Added Jan. 14, 2019, 6:49 p.m.: Maine's chief federal judge announced today that as of Friday, the federal courts in Maine will be out of money. They're still required by federal law to operate (that is, process new and pending civil, criminal and bankruptcy cases), but, as Chief Judge John Levy told us, "we'll be doing it with fewer people, and fewer resources."


The federal Department of Housing and Urban Development is one of the agencies most affected by the shutdown, and one of the agencies that are most woven into the everyday lives of Americans.

Right now, HUD is very close to entirely closed, and that means it’s not completing the loans it usually offers to help people buy homes. These include Federal Housing Administration loans, which are designed to help people buy or improve their homes and enable some first-time buyers to get a home they might not be able to afford otherwise.

HUD’s closure also means funding for rental assistance for low-income families, older people and people with disabilities, known as Section 8, has or will soon expire, which puts families at risk of eviction.
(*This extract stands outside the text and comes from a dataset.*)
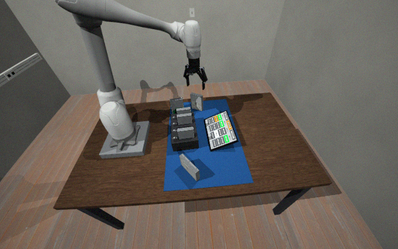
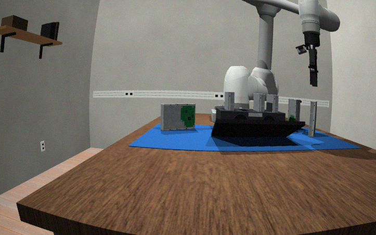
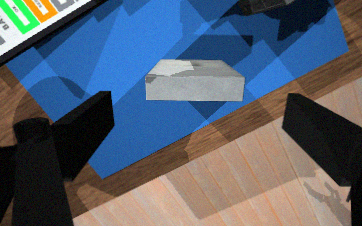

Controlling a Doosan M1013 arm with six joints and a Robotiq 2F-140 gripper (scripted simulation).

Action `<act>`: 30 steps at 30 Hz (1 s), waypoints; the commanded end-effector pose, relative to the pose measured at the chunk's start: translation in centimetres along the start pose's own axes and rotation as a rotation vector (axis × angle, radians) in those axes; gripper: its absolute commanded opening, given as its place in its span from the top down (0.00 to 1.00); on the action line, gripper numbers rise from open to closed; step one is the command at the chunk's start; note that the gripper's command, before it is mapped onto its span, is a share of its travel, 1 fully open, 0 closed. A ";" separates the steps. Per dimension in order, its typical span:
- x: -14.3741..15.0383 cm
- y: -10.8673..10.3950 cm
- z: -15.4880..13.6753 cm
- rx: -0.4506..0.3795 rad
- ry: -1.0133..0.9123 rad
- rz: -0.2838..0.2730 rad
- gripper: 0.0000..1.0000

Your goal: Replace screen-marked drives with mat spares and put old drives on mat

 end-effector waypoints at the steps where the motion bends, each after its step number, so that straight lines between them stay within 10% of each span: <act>1: 0.0 -0.1 0.0 -0.001 0.000 0.000 0.11; 30: 0.0 1.3 -0.1 -0.001 0.000 0.000 0.11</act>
Point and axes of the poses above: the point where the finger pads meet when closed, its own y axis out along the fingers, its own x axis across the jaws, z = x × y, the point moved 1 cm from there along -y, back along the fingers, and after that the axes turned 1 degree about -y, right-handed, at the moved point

More than 3,800 Maine families use Section 8.

House Democrats have launched an investigation claiming HUD has mishandled the shutdown.

Meanwhile, the Department of Veterans Affairs is still issuing loans under its housing programs, because the agency has been fully funded for FY19.
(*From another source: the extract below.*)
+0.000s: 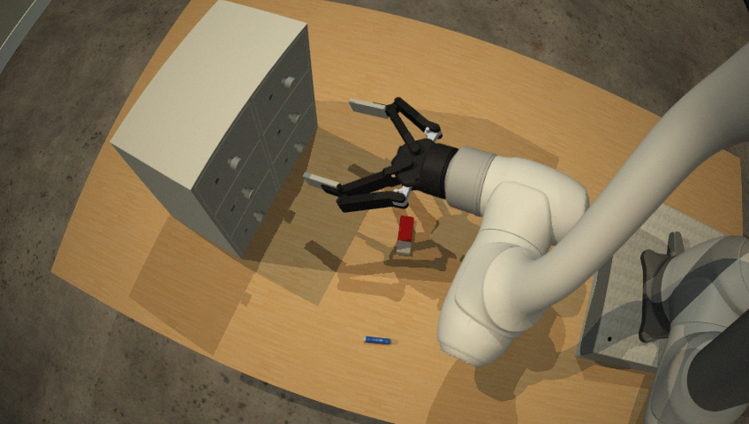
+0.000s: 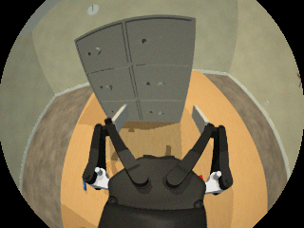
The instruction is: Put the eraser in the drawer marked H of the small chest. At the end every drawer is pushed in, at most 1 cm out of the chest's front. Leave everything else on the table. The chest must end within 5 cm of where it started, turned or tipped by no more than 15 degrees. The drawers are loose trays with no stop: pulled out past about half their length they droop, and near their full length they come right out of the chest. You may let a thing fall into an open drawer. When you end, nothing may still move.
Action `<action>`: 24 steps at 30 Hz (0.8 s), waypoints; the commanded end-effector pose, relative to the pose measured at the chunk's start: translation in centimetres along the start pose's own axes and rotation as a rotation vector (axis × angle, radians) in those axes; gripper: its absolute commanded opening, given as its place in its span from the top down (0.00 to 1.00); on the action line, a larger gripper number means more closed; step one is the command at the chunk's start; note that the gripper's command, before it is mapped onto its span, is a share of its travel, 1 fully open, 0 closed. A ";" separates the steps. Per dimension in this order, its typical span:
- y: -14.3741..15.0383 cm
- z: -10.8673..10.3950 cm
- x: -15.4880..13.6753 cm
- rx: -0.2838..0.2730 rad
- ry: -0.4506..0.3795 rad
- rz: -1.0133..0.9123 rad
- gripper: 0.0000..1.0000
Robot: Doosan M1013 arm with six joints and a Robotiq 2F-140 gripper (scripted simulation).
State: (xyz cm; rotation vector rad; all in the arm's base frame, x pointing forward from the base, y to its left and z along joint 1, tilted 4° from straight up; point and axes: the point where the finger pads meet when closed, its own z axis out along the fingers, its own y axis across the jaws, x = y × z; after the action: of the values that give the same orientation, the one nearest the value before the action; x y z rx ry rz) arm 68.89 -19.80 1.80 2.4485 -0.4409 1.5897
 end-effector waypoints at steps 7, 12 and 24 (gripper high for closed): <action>0.0 0.0 0.0 0.000 0.000 0.000 0.00; 0.0 0.0 0.0 0.000 0.000 0.000 0.00; 0.0 -0.5 1.2 0.000 0.000 0.000 0.00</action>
State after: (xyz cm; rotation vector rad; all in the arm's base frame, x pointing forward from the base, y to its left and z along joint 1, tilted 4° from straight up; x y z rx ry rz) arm 68.97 -19.84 2.98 2.4484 -0.4409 1.5899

Many lenders also rely on the IRS for income verification for mortgages — that agency is also closed.


Added Jan. 14, 2019, 6:35 p.m.: Federal employees missed their first paycheck on Friday, and airports around the country are reporting longer waits and some terminal closures, as TSA agents (who are working without pay) haven't come to work. In Maine, the union that represents the agents says things are getting tough. Gabriel Pedreira with the American Federation of Government Employees district office for New York and New England says the average TSA agent only makes about $35,000, and that's not enough to live without a payday for long. But at the Portland Jetport, at least, there haven't been any delays or issues so far.

The Transportation Security Administration has kept on TSA agents, air traffic controllers and customs and immigration officials as essential personnel. There haven’t been any reports of slowdowns at Maine’s airports, but there have been reports around the country of agents calling in sick so they can go to other jobs.

All of this could mean delays for travelers, and although airports are taking steps to avoid this, it could affect safety.

The union that represents the air traffic controllers at Portland’s Jetport says that important trainings have been put on hold, and that this shutdown is exacerbating what’s already an ongoing staffing crisis.

More resources

Parents who are affected by the shutdown can apply for free or reduced-price meals through their local school district.

The Good Shepherd Food Bank has food pantries around the state.

Some credit unions and banks in Maine are offering loans and other services for employees who aren’t getting paid during the shutdown. For example, Town and Country Credit Union in South Portland is offering loan deferments and low-interest “furlough loans.” And Down East Credit Union is offering similar loans, payroll advances and other services.